Because the IJ and BIA did not follow the core command of this Court's 2016 remand order, we grant Perez's petition and remand for further proceedings. See Chookhae, 756 F.2d at 1352.
The petition for review is DENIED IN PART and GRANTED IN PART. We REMAND Perez's claim for protection under the Convention for further proceedings consistent with this memorandum disposition.
Rawlinson, Circuit Judge, concurring in part and dissenting in part:
I concur in that portion of the majority disposition concluding that the Board of Immigration Appeals (BIA) did not abuse its discretion when it concluded that Petitioner's conviction for felony child endangerment, as enhanced, constitutes a particularly serious crime. However, I respectfully dissent from that portion of the majority disposition concluding that the Immigration Judge (IJ) and BIA failed to comply with our 2016 remand order from the prior appeal.
Our 2016 remand order directed the agency to "consider Petitioner's aggregate risk of torture from all sources, including both Petitioner's family affiliation and his gang-related tattoos." (citation and internal quotation marks omitted).
On remand, the IJ discussed testimony from Petitioner's father regarding "why his family left El Salvador." The IJ also discussed Petitioner's fear of returning to El Salvador due to the presence of tattoos "over all parts of his body."
For both of these asserted bases of potential torture, the IJ concluded that Petitioner failed to establish that the government would acquiesce to any torture, regardless of the source of the torture.
The BIA recognized that Petitioner feared "harm[] in El Salvador due to his gang tattoos and his family affiliations." (emphasis added). The BIA agreed with the IJ's determination that the government would not acquiesce in any potential torture.
The majority disposition faults the agency for failing to specifically discuss "the risk of torture stemming from the military service of [Petitioner's] father." However, the remand order did not specify that the agency had to address the military service connection. Rather, the order required consideration of Petitioner's risk of torture from "both Petitioner's family affiliation and his gang-related tattoos," which the BIA expressly did. Following that consideration, the BIA concluded that Petitioner failed to establish government acquiescence in any potential torture. Because this determination is supported by substantial evidence, I would deny the petition in its entirety. See Del Cid Marroquin v. Lynch, 823 F.3d 933, 937 (9th Cir. 2016) (reviewing denial of torture claim for substantial evidence); see also Delgado v.
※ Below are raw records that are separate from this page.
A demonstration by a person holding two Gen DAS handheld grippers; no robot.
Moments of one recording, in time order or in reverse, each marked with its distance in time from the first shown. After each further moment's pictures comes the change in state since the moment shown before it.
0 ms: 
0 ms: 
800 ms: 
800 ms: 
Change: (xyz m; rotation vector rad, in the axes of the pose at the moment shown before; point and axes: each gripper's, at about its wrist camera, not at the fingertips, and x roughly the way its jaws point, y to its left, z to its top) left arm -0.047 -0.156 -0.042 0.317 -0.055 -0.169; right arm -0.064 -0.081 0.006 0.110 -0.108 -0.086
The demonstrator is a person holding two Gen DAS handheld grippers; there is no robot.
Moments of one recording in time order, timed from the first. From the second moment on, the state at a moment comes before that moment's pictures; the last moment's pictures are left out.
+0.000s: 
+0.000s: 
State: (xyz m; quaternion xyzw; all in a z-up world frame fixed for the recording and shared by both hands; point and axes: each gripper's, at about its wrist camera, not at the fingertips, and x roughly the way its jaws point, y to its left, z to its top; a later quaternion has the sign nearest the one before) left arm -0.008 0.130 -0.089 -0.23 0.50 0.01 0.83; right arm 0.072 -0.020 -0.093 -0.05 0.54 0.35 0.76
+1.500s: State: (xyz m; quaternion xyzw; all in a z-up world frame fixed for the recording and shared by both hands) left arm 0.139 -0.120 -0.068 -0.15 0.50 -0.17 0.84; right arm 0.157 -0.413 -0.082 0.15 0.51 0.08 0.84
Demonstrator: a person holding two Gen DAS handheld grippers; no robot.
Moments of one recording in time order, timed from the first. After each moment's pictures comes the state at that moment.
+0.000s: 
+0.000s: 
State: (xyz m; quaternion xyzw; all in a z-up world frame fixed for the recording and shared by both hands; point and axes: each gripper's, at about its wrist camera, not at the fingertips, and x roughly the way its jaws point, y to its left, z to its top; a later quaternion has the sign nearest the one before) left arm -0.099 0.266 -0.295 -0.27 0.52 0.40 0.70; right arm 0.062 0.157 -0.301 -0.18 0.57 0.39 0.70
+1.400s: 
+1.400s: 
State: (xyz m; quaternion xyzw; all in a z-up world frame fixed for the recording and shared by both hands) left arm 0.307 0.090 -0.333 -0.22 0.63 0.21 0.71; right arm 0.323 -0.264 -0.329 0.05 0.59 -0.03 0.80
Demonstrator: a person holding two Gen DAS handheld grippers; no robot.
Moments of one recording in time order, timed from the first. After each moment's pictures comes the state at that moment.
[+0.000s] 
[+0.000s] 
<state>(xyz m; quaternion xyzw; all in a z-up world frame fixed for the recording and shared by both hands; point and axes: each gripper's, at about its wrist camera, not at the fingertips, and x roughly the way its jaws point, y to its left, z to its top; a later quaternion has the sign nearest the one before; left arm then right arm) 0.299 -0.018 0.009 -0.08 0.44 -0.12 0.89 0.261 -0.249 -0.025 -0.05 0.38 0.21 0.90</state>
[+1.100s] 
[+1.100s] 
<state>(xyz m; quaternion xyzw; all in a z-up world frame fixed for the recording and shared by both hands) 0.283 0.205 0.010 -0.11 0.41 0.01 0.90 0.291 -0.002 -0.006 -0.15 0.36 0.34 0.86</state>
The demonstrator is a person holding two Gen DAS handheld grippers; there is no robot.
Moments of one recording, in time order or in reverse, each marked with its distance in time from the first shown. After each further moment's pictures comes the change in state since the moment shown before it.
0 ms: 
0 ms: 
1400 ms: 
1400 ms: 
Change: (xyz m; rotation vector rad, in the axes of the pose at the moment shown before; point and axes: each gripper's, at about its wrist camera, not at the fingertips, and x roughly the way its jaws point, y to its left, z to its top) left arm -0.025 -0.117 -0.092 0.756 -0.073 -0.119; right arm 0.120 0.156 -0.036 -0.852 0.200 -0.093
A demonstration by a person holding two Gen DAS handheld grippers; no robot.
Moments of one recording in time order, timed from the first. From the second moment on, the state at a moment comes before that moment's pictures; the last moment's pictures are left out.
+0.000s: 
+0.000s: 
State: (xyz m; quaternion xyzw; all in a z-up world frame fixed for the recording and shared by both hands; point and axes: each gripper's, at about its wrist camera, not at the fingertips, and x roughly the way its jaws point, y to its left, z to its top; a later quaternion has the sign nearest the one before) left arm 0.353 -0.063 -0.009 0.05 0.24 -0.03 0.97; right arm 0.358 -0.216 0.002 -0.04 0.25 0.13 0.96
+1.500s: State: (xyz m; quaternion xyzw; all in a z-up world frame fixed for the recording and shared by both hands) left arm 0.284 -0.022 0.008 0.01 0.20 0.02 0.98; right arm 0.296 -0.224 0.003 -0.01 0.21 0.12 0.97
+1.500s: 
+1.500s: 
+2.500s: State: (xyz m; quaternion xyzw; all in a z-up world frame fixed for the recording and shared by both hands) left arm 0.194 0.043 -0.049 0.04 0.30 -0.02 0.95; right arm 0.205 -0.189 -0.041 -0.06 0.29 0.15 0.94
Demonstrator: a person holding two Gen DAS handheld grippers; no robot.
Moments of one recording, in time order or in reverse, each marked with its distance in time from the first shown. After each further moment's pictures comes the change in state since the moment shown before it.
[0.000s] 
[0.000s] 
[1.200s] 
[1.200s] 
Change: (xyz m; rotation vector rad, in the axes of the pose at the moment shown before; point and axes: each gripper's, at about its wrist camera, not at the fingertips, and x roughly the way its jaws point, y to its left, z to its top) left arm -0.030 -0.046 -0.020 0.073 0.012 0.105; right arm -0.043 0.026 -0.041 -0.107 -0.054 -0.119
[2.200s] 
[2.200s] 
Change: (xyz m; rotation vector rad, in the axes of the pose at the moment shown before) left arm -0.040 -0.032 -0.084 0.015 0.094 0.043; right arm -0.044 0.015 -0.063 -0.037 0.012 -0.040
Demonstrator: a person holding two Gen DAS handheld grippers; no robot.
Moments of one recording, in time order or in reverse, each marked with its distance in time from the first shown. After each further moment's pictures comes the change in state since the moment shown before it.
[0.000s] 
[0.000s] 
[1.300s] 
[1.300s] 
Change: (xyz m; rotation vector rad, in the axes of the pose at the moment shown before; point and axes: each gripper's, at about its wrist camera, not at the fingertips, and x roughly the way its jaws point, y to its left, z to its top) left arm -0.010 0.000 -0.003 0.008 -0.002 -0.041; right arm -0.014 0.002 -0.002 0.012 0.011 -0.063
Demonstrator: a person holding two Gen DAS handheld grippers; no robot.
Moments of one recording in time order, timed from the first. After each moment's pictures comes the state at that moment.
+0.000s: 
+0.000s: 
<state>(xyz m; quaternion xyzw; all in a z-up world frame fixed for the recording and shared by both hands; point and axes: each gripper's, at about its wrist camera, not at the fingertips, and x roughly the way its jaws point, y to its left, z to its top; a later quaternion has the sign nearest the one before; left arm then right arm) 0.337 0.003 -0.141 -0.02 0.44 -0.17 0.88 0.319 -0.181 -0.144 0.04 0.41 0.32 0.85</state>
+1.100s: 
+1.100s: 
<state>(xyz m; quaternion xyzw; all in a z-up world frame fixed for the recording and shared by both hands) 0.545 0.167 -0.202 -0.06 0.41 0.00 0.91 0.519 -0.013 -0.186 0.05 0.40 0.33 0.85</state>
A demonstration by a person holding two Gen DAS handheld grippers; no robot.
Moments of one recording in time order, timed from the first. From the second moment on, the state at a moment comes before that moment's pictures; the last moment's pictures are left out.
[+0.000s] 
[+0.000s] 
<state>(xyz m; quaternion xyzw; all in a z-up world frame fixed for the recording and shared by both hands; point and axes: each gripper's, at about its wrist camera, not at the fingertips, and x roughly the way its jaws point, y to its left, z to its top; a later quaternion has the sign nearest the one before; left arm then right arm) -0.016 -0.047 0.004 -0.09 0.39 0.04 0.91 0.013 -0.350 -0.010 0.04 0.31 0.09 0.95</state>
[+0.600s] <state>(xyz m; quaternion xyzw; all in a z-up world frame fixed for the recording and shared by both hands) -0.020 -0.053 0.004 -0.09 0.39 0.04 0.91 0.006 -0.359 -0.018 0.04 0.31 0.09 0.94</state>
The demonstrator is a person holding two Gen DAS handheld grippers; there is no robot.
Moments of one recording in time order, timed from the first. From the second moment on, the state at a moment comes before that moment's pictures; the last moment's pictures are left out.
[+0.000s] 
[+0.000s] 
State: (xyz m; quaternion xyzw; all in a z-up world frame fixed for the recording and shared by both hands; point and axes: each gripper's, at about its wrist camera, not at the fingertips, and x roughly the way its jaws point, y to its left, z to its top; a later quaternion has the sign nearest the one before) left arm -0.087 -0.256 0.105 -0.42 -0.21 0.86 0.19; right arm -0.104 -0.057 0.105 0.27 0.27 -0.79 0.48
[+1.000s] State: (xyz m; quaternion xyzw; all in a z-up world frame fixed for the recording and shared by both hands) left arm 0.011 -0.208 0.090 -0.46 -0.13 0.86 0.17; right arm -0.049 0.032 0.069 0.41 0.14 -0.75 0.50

Holder, 648 F.3d 1095, 1108 (9th Cir. 2011) (requiring proof of government acquiescence to establish a claim for CAT deferral and reviewing for substantial evidence).
[*] This disposition is not appropriate for publication and is not precedent except as provided by Ninth Circuit Rule 36-3.
[**] The Honorable John Antoon II, United States District Judge for the Middle District of Florida, sitting by designation.